We’re in Glacier National Park in Montana. As soon as the days begin to shorten, the hare’s meadow-brown fur, triggered by changes in the length of daylight, begins to whiten. Linger exactly here, in this moment, so the present won’t grow suddenly steep, break off, and slide under. It’s autumn. A hare’s exchanging one coat for another, brightening as the afternoon dims. The hare’s moving like snow, its back is a soft, blowing drift as it runs. When still, the hare is a snow-covered rock, white fur prickling like early frost.
Now having been with, having seen even briefly, knowing something of the hare in its rightness, we can shift.

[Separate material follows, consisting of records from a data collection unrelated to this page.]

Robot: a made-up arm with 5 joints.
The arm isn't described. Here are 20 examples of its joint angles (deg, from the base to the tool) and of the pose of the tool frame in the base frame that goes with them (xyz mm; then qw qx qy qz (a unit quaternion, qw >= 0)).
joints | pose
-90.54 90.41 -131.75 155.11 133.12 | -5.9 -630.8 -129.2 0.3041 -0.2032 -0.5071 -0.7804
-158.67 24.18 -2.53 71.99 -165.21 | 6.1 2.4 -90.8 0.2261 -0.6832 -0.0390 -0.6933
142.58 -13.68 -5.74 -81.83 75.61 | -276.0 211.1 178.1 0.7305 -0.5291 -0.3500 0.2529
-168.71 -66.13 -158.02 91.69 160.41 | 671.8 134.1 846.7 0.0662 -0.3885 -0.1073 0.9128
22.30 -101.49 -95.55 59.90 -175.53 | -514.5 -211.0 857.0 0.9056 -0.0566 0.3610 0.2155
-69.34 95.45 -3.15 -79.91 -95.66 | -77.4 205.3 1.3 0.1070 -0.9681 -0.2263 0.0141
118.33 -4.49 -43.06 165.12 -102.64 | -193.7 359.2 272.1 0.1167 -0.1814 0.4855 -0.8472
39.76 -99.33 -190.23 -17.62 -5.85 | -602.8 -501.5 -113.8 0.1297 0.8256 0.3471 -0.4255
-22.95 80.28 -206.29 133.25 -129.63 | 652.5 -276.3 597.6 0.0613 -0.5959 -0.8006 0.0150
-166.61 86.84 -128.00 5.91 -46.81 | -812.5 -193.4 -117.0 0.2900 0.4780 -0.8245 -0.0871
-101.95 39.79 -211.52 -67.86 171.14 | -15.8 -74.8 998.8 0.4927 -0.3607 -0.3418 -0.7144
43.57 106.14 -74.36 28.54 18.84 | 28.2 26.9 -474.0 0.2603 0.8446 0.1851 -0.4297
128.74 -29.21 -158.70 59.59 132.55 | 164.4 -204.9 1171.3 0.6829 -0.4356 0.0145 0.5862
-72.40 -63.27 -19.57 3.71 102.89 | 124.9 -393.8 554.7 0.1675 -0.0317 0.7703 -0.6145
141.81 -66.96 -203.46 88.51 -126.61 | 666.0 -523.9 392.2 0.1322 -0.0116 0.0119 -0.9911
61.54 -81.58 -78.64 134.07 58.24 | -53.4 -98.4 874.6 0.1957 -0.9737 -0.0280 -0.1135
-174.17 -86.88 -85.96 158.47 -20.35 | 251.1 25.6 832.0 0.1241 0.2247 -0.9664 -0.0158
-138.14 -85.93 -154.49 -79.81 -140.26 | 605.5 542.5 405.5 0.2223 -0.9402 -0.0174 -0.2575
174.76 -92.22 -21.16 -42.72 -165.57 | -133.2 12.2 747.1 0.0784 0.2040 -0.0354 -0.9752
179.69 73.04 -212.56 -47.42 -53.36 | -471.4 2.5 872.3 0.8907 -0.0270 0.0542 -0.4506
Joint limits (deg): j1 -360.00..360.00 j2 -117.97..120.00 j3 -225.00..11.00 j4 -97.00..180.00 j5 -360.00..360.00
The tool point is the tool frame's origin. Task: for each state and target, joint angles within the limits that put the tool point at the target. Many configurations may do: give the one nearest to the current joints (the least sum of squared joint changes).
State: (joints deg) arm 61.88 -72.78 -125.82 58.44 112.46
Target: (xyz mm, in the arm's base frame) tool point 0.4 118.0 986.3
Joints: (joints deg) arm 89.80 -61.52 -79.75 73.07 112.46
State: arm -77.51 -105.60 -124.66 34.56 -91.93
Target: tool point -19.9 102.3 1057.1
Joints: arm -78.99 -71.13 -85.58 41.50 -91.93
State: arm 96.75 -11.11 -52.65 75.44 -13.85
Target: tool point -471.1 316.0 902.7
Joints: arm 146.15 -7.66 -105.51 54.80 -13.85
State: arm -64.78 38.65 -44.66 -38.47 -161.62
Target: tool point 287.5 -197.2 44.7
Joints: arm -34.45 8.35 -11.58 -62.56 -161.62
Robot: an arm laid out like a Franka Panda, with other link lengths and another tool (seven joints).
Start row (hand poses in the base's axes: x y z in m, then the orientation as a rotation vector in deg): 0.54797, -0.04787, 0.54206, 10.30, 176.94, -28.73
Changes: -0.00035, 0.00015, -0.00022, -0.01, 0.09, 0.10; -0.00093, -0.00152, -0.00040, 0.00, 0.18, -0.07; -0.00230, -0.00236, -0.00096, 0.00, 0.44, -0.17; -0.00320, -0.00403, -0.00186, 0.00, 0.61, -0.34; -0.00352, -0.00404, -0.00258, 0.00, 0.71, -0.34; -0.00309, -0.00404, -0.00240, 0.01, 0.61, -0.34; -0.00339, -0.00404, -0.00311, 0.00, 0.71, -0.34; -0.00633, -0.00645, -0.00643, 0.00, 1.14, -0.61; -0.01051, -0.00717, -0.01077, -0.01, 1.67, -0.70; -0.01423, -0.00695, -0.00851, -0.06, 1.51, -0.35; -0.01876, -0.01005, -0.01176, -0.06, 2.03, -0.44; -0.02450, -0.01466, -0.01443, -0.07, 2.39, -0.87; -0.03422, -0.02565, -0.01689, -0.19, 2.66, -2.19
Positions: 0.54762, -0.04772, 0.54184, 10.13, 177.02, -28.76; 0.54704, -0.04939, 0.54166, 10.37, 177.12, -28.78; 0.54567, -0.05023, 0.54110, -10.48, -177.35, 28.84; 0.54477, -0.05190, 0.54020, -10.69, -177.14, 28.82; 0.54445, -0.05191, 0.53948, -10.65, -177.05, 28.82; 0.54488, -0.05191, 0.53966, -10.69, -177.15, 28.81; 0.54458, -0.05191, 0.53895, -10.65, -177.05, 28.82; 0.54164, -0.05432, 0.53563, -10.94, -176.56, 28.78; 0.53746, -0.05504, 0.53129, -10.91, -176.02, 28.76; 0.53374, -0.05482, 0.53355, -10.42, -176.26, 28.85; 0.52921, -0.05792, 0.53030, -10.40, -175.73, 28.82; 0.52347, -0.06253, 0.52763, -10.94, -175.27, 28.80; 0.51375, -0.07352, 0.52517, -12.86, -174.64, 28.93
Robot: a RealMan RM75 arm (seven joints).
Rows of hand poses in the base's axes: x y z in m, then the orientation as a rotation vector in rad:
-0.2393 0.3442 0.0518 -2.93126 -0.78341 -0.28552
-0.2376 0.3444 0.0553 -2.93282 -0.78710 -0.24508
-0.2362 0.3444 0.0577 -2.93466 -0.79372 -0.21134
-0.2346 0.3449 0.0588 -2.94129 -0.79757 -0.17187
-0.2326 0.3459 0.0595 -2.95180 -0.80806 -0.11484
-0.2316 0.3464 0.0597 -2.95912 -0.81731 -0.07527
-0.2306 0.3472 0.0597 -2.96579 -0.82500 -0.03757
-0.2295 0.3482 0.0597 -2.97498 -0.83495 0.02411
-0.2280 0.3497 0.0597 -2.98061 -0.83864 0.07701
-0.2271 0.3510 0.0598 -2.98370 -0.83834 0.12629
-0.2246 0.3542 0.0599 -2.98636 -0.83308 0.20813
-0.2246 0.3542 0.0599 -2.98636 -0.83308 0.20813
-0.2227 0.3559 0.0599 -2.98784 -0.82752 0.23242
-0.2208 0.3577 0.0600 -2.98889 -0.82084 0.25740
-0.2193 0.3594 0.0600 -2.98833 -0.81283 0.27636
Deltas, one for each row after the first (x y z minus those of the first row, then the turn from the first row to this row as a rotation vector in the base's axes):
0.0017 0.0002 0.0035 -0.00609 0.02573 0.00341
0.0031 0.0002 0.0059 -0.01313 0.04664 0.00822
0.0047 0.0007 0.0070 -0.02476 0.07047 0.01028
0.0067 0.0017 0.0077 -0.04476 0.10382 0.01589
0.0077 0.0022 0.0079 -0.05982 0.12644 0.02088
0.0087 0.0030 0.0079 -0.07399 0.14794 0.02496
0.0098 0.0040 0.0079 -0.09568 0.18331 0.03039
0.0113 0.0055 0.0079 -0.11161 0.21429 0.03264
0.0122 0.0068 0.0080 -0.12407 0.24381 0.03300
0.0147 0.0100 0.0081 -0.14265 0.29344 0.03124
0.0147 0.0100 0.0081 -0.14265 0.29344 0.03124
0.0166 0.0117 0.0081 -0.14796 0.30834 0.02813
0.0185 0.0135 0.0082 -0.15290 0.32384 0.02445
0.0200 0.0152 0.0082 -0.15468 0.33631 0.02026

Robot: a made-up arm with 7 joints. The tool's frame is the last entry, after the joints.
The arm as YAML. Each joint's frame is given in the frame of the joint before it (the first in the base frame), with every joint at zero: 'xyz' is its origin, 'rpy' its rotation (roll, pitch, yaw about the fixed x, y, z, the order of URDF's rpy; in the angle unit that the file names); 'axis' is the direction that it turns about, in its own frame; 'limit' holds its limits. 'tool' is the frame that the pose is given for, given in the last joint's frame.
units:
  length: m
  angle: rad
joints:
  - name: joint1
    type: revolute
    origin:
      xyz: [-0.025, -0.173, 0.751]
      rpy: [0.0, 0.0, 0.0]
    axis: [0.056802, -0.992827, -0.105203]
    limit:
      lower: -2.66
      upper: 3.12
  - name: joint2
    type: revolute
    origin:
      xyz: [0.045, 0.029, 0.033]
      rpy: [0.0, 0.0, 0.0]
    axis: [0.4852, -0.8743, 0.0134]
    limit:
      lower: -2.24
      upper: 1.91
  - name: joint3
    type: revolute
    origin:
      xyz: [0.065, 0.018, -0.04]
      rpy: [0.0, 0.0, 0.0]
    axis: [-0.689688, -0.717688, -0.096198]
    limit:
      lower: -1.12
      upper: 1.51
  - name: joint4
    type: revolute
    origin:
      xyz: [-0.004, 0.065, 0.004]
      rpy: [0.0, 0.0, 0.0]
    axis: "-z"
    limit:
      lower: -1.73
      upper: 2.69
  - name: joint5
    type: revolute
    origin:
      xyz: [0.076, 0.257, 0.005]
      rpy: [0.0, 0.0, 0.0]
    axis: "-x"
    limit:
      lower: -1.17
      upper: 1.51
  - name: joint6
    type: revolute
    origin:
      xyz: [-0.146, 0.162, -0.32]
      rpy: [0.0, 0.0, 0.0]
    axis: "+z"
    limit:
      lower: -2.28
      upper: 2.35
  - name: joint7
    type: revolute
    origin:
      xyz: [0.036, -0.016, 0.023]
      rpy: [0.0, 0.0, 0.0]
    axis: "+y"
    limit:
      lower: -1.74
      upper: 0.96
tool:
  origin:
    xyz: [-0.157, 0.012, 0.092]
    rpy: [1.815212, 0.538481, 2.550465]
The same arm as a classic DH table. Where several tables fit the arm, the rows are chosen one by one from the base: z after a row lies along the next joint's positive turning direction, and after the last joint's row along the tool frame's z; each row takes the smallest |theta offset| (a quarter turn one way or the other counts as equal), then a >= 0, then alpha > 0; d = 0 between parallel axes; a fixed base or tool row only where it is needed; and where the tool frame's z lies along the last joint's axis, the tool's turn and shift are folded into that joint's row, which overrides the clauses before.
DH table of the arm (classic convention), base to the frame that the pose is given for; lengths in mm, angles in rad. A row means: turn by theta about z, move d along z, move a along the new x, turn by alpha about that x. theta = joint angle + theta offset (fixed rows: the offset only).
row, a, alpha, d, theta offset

As we must, so we can go on.
As a result of rising temperatures, the snows are coming much later these days and the hare, leashed to the light’s firm hand, is exposed too soon, its whiteness loud, a wrong dialect in a hostile town making it vulnerable and thus, overhunted—a situation that affects the lynx as well, whose primary prey is the hare. Pushed to move to higher ground but without new corridors for migration (the land too dense with fast-growing pines, which easily adapt to warmth) the lynx are vanishing, too.
This isn’t news to those who study the behaviors of hare and lynx, or the lives of meadows and languages of trees, but hearing about it for the first time?—how quickly a vast and functioning system is summed up. The once-perfect latitudes, seasons, and cycles, the animal tasks and animal knowing—I had to work hard to compass the interdependencies, take in all the microlinks in the food chain. Food chain: what an ugly phrase, one that hardly expresses the sensitivities involved, the stalking and crouching and held breath all around, chain showing none of the fine calibrations of hares taken down in rightful ways, weakened by age or cleanly startled—or, hares not giving up but deftly escaping, the balances of luck, stamina, circumstance, the whole range of live possibilities that make up the health of a system abiding.
And in this way, too, nest hardly speaks to the scope of ant cities, ant wainwrights and coopers, nannies and farmers, and (stay for a moment underground now) neither do roots reveal the conversations of meadows, the plans worked out for distributing water, the rhizomatics by which needs are met and decisions made in times of want. And fire (whose heart is regenerative, whose scorching releases seeds buried deep in the vaults of cones) looks merely destructive unless cycles are tracked in their proper time and from the distance of centuries.
How late we are in coming to full-on views of once-perfect systems, arrangements now so chafed by ruin they’re barely readable anymore. How to hold them—quickly, I mean, we can’t linger too long, there’s much work to do—when cascades of fresh bad news daily overrun their brilliance.
It’s work to hold, to come to love the parts and particulars of a meadow, nest, day. Slow work. Investment—not “money down” but the older form, “the act of dressing to encounter the holy.” It’s work to track a field of white moving up a hare’s back—and to see, in turn, how the lengthening dark lends to snow its animal form. Work to still the parts of a day, to keep the parts close as they welter and dim. Are overcast or siphoned away. Work to call order back into sight, even as it’s root-cut, or blown. Dismantled. Confounded. Torn.
To understand ruin, know first what it is that’s being ruined. And here it’s exactly the minutiae that matter: piles of washed and folded sheets, neat stacks of ant-cut twigs. Stay with them. All the balances and adaptations that urge themselves forth or retract in disguise, or swarm, or concentrate. That make up a day. Sheering and shorn, burnt and cinched-in—but not wholly gone. Those delicacies. Those radiant systems. Hold them.